Because video files are large, teams often look first for the lowest storage price. But video cost also comes from transcoding, playback compatibility, peak bandwidth, access control, analytics, and abnormal download handling. The right location depends on content purpose.

Video cost structure from source files through transcoding, delivery, and access control
Video route depends on use: public display, controlled viewing, archive, or large-scale delivery.

Your own server fits small trials

A few low-traffic public videos can run from a server during early validation. Watch bandwidth, range requests, interrupted playback, backups, and traffic peaks. A web directory is rarely a good long-term video library.

Object storage fits files and downloads

Object storage is useful for sources, renditions, thumbnails, captions, and archives. With CDN it can support downloads and basic playback. Adaptive bitrate, analytics, DRM, and advanced review require additional services.

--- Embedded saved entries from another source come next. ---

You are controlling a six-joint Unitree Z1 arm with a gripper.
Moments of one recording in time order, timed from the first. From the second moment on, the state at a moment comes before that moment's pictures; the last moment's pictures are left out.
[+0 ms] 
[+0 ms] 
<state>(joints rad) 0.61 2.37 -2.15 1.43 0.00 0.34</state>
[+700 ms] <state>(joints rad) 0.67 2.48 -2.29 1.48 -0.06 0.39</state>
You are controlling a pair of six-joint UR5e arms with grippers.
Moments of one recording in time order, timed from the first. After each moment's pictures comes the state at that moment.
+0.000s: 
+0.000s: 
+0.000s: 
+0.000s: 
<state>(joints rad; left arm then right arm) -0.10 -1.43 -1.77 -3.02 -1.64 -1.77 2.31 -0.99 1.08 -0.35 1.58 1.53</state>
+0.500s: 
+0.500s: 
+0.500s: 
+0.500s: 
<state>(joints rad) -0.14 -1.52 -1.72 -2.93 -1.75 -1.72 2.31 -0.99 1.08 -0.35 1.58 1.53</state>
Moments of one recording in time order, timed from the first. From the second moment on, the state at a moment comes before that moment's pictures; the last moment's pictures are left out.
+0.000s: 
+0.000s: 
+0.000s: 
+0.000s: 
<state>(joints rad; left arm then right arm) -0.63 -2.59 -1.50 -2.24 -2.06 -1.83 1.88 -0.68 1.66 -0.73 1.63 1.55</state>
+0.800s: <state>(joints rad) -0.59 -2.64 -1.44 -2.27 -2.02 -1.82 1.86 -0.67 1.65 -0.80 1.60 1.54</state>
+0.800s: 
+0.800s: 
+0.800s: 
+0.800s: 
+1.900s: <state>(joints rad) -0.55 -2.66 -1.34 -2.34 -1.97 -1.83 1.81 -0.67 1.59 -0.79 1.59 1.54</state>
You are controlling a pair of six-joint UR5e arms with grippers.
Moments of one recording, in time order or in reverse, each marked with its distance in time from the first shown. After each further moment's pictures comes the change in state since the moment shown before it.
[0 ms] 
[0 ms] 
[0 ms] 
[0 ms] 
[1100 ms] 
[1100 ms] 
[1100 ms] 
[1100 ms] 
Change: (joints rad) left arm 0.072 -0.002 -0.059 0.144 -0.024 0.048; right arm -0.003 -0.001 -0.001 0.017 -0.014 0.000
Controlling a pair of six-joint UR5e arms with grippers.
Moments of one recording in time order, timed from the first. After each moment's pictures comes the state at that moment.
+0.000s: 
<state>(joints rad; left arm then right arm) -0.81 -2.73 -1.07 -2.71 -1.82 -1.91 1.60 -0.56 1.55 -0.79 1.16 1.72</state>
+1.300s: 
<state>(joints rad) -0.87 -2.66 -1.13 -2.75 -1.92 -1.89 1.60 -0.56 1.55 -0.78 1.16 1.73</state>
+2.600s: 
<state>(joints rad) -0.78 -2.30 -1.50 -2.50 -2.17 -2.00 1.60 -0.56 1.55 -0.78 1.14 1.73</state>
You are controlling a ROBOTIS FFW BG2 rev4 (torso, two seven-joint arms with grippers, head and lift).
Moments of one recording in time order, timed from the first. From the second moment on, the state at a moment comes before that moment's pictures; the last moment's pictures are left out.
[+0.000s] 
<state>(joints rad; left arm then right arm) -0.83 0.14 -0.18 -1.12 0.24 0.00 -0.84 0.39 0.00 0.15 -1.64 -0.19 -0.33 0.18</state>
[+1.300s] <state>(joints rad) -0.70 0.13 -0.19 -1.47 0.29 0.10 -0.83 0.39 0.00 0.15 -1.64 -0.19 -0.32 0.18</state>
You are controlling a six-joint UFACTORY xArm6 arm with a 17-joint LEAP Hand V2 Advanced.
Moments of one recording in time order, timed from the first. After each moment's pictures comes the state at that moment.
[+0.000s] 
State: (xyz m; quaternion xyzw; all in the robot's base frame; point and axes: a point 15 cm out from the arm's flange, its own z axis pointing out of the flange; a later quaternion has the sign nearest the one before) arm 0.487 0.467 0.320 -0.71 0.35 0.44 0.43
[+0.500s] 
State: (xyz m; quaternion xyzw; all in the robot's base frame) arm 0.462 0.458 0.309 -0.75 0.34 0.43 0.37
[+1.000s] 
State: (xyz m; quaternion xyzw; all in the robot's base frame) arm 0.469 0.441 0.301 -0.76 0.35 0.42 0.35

Video platforms fit complex viewing businesses

Courses, membership video, live replay, and high concurrency often fit a video cloud or dedicated platform. These provide templates, players, access control, analytics, and hotlink protection. The tradeoff is provider dependence and recurring cost, so preserve sources and metadata for exit.

RouteFitsWatch
Own serverFew public videosBandwidth, backup, peaks
Object storage + CDNDownloads, VOD files, archivesPermissions and transcoding
Video platformCourses, members, live replayRecurring cost and exit plan

Ask whether the content needs control

Promo clips need smooth access, internal training needs audience control, paid courses need sharing limits, and archives need retention. Separating those goals prevents a single unit price from misleading the architecture.